Neruda’s choice to include love in his list of “extremely visible and touchable” subjects reveals how tangibly he sees the world. Perhaps it was this lack of poetic ideology which allowed him to write with such unrestricted clarity. Continuing, he voices his abhorrence for any kind of poetic exegesis:

“I believe that it is enough that poets only exist—it’s good that poets exist—but if to forty books by poets one adds forty thousand books of poetic interpretation, where are the poets going to live, I ask you? I am a poet in this absolutely elemental sense: I go no further in the interpretation of my poetry than my need to sing, to express myself, to regard the wonder of the world. And in the marvelousness of the world I find also cataloged the struggle of mankind for a future. For to change the destiny of humanity is a great part of life, and so I consider it.”
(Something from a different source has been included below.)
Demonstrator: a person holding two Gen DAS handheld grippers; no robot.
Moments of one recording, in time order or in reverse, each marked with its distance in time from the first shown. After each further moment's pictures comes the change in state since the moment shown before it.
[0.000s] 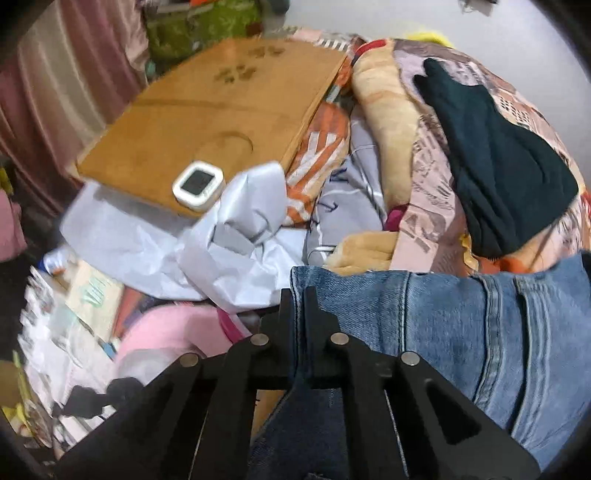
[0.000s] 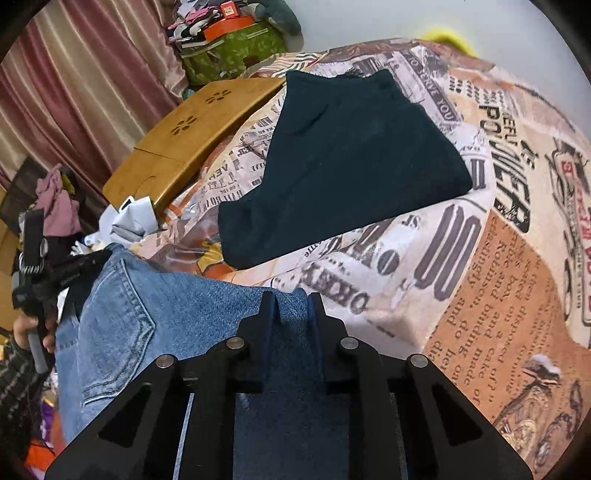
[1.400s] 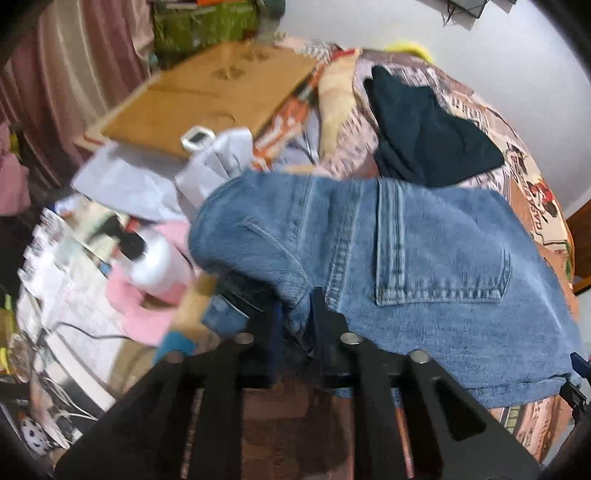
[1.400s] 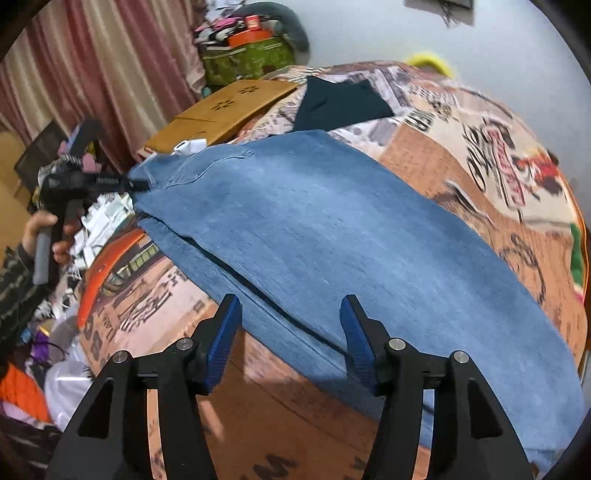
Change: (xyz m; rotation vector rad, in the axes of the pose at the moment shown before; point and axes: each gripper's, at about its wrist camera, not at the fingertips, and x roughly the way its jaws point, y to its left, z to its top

Pablo Neruda died on September 23rd 1973, but in both his opinions and his poetry lives an intense sincerity and a pragmatism that is refreshing for the genre. He ends this interview by reaffirming his belief in poetry that is cemented in the physical, rather than in the realm of ideas, what he calls “a very old conception of poetry”:

“I have no theory about man. I have theories on the shoes I am going to buy when mine are worn out or that my clothes are already getting threadbare. I don’t know what man is. And I am a living man, and life is not for thinking about what substantially is ‘Man,’ in that sense. Perhaps it is a thing that interests me less than the profession of a mechanic or of a geologist; that’s more important. But this interminable debate on what is man is so much talk that it doesn’t interest me. We know that we are born, and that we are going to die, etc. But between all that it’s very difficult, or it’s very easy to say things. And I have nothing to do with that; I don’t know what it’s all about. It is perhaps a realization of what is most distinguished about philosophical idealism: to discuss eternally things that have no solution. In general I am a practical poet. Poetry in a certain sense ought to be practical too. Why not? Why not practical poetry like useless poetry, why not matter, and why not dream?”